By default, Android opens up a browser when handling URLs. You can
pass forceWebView: true parameter to tell the plugin to open a WebView
instead. If you do this for a URL of a page containing JavaScript,
make sure to pass in enableJavaScript: true, or else the launch method
will not work properly. On iOS, the default behavior is to open all
web URLs within the app. Everything else is redirected to the app
handler.
This is now implemented as Plugin
const url = "https://flutter.io";
final Uri _url = Uri.parse(url);
await launchUrl(_url,mode: LaunchMode.externalApplication);
pubspec.yaml
Add dependencies
dependencies: url_launcher: ^6.0.12
Output
If you want to use url_launcher than please use it in this form
environment:
sdk: ">=2.1.0 <3.0.0"
dependencies:
url_launcher: ^5.0.2
flutter:
sdk: flutter
This answer is also for absolute beginners: They are thinking behind the flutter sdk.
No that was a failure. The packages were extras and not in the flutter Sdk. These were secondary packages (single small framework helpers).
The PLUGIN plugin works great, as you explain in your examples.

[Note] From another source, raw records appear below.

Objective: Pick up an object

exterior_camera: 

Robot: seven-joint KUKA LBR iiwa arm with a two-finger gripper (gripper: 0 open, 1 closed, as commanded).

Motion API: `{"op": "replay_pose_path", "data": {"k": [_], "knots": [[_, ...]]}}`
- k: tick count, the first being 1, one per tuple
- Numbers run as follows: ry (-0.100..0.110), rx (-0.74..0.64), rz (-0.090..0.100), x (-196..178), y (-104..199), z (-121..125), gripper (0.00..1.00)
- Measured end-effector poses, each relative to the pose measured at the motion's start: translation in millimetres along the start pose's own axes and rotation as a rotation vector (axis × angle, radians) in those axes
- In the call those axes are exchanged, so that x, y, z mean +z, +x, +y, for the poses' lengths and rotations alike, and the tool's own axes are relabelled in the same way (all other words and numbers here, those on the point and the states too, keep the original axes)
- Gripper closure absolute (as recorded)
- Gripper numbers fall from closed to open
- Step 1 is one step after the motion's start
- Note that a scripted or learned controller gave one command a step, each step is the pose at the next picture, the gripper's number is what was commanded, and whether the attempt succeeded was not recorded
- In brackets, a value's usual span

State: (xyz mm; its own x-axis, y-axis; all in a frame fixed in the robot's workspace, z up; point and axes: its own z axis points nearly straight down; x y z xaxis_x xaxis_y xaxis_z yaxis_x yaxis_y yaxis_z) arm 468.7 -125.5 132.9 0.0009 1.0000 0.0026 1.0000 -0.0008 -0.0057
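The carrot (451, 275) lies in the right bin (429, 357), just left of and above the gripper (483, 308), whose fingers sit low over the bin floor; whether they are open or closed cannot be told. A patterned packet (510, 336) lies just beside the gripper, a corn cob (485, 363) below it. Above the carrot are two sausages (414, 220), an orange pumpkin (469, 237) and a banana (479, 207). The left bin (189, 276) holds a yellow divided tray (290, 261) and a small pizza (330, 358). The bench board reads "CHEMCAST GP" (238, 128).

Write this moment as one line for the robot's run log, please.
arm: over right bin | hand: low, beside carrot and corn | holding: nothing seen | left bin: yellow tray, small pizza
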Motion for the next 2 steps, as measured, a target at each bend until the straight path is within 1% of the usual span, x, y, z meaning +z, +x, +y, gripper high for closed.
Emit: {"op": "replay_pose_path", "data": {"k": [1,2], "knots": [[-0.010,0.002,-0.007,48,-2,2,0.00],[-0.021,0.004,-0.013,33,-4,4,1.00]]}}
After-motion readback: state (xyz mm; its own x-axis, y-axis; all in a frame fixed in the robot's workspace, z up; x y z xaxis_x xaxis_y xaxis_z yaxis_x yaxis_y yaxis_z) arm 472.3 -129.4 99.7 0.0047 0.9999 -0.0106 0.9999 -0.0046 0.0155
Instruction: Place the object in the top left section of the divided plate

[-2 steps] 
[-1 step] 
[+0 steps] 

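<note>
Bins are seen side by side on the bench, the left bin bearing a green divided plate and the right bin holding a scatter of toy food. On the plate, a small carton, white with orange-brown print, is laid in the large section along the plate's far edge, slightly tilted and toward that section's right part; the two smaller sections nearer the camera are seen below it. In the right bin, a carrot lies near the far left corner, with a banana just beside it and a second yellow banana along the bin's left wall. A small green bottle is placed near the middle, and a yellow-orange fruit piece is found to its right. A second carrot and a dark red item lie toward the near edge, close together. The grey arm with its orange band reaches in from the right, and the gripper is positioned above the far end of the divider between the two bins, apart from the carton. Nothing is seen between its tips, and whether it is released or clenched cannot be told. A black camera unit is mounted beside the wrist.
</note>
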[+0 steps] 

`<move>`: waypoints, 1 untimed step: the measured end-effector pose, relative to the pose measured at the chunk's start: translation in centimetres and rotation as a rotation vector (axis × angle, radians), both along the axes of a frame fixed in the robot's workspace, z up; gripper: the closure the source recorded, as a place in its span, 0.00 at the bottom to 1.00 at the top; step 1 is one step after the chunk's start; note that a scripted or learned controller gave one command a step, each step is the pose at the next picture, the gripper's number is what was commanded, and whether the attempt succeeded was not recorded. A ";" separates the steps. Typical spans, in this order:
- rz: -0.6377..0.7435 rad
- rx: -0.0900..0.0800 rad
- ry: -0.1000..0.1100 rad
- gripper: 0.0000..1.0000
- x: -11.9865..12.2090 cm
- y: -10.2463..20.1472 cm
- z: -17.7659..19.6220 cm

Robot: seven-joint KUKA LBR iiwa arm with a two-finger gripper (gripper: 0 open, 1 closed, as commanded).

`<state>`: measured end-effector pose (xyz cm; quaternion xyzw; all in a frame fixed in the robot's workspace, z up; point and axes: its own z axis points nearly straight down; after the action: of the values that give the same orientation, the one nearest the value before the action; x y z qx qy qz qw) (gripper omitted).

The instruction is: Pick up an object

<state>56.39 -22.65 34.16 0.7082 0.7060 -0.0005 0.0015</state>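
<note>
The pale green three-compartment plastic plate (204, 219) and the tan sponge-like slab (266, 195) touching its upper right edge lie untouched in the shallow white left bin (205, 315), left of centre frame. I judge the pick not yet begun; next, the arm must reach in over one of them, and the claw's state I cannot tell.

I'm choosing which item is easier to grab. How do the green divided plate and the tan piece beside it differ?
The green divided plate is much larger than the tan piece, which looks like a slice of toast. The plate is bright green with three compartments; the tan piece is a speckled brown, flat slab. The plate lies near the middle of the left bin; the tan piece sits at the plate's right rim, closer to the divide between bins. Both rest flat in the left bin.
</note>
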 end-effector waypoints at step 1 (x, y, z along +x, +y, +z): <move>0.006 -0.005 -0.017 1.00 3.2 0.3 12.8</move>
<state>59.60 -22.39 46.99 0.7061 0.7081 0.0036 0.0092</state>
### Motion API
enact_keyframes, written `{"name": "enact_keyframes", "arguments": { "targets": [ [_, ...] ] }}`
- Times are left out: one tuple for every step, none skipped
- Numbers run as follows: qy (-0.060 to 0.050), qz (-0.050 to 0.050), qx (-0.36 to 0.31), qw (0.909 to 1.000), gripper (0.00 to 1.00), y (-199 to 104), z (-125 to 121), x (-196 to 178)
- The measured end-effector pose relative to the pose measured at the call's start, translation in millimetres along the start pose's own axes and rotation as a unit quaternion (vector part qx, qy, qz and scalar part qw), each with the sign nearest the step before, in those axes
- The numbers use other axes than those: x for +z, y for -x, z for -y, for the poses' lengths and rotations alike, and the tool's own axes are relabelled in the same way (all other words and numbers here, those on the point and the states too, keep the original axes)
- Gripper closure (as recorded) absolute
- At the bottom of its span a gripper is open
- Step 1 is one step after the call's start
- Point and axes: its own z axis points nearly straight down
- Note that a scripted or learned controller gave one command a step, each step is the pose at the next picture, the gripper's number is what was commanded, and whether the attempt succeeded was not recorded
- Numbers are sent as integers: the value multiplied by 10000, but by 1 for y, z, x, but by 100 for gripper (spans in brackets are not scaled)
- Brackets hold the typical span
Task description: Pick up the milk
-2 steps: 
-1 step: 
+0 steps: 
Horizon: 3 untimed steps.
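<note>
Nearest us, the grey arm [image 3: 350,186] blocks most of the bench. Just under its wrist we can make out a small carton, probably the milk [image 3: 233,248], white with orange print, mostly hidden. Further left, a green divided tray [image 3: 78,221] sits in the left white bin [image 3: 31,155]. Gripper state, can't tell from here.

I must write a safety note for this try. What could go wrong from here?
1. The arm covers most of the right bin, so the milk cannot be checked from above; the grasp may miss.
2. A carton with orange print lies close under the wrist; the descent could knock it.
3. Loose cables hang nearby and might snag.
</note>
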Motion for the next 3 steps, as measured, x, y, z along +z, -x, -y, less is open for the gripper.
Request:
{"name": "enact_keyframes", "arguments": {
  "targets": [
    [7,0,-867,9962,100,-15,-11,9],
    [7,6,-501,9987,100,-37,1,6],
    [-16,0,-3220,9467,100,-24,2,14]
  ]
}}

import 'package:flutter/material.dart';
import 'package:url_launcher/url_launcher.dart';
final Uri _url = Uri.parse('https://flutter.dev');
void main() => runApp(
const MaterialApp(
home: Material(
child: Center(
child: ElevatedButton(
onPressed: launchUrlStart(url: "https://flutter.dev"),
child: Text('Show Flutter homepage'),
),
),
),
),
);
Future<void> launchUrlStart({required String url}) async {
if (!await launchUrl(Uri.parse(url))) {
throw 'Could not launch $url';
}
}
But when trying to open PDF https://www.orimi.com/pdf-test.pdf it remained blank, the problem was that the browser handled it in its own way. Therefore the solution was to tell it to open with an external application and it worked as expected.
Future<void> launchUrlStart({required String url}) async {
if (!await launchUrl(Uri.parse(url),mode: LaunchMode.externalApplication)) {
throw 'Could not launch $url';
}
}
In pubspec.yaml
#https://pub.dev/packages/url_launcher
url_launcher: ^6.1.5
using the url_launcher package to do the following:
dependencies:
url_launcher: ^latest_version
if (await canLaunchUrl(Uri.parse(url))) {
await launchUrl(Uri.parse(url));
}
Note: Ensure you are trying to open a URI, not a String.